Your cable company will have its own ISP Provider. No need to even consider aol that is a lost puppy that is about to go down anyways, now they are a separate company again I can't think they will be around much longer.


----------



## Kung (Jan 19, 2004)

Yeah, forget AOL. Personally, if I had the choice between cable or DSL, I'd go with cable. It's theoretically a bit faster than DSL.


----------



## mnn2501 (Apr 2, 2008)

suitcase_sally said:


> If I get cable, do I still need AOL (ISP)?


 No, you would not need AOL.


----------



## arabian knight (Dec 19, 2005)

Yes AOL is on its last gasp for air. Can't seeing them last very long at all now.


----------



## suitcase_sally (Mar 20, 2006)

Well, I contacted HP and they gave me information on a USB modem. I can get it from them for $40 or many other places for as little as $21.

I still think I will consider the cable.

Thanks for all the help, guys (and gals - everybody is a "guy" to me!)


----------



## Kung (Jan 19, 2004)

I would absolutely consider cable, especially if it's not terribly expensive. The cheapest dialup you'll find (that's decent) is probably $15 or $20. I estimate cable will be anywhere from $40 to $55.

So for 2.5x the price, you'll literally get hundreds to thousands of times more speed.
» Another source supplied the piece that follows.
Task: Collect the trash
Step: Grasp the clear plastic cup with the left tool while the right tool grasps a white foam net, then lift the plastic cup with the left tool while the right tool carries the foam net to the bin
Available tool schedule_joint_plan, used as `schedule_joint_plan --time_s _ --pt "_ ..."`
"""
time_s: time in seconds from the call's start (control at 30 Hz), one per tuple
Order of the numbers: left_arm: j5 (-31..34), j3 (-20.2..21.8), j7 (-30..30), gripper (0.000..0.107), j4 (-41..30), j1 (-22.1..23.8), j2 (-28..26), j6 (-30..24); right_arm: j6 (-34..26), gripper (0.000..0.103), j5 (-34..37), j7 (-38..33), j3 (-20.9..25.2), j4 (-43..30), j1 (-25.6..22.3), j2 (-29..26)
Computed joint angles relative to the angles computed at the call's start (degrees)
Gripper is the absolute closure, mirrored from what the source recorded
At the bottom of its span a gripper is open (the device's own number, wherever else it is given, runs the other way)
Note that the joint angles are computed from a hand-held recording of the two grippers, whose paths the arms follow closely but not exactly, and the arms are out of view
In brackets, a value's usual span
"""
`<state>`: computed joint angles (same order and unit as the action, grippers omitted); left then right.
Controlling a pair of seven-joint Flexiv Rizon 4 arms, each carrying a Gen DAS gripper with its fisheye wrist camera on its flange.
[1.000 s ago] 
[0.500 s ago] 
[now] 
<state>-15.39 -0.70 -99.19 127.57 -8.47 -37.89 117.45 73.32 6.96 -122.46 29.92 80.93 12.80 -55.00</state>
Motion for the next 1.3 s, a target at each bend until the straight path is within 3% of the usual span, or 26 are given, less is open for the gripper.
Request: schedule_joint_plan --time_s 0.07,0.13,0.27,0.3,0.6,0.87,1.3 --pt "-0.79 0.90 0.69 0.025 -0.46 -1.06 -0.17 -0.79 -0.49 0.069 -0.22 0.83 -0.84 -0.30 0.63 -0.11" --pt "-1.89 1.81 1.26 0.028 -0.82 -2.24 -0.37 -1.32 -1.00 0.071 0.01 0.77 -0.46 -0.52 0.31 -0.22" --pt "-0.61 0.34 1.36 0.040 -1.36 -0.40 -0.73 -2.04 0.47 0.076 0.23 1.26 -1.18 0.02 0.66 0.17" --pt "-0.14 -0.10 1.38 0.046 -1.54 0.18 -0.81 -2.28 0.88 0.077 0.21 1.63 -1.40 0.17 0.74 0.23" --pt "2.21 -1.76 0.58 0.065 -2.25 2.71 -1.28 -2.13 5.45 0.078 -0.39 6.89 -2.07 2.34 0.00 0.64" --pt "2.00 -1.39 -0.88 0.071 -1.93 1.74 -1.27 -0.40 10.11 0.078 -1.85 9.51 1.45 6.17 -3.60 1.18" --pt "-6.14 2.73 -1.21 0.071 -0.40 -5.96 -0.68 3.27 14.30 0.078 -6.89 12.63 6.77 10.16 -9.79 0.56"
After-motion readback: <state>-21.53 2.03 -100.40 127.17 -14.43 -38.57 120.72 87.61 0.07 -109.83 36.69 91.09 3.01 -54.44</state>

As far as AOL goes, AOL is both what I'd call a 'web portal' and an ISP (internet service provider). An ISP's primary job is to provide you with access to the internet. A web portal gives you all sorts of information. Most ISPs do provide both web access and a web portal (for instance, I have Windstream DSL, and their 'web portal' is www.windstream.net). Some of the cheaper ISPs have a crappy web portal - or none at all - and just give you internet access.


----------



## OntarioMan (Feb 11, 2007)

Cable companies often offer different "packages" based on speeds. Here, its called "Internet Lite" - which is the slowest, cheapest package. Its around $20 per month and about 5x faster than dialup modem.

Hate to say it, but Internet via 56k modem is getting more and more useless everyday - you really do miss out on much which the Internet has to offer. I watch TV, live sporting events, watch instructional videos, etc. etc. Ya can't do that on 56k. Even the size of software updates, patches, service packs etc. are now so large that geting them on a dialup modem would take almost forever.


----------



## suitcase_sally (Mar 20, 2006)

You are absolutely right. I can't watch any videos, go to any Facebook-like sites or download music because of the speed thing.


----------



## arabian knight (Dec 19, 2005)

suitcase_sally said:


> You are absolutely right. I can't watch any videos, go to any Facebook-like sites or download music because of the speed thing.


If you really wanted to watch something like on You tube.
Just start the video and then put it on Pause~! It will continue to load as you do other things. Come back later after it has "loaded" and then view it.


----------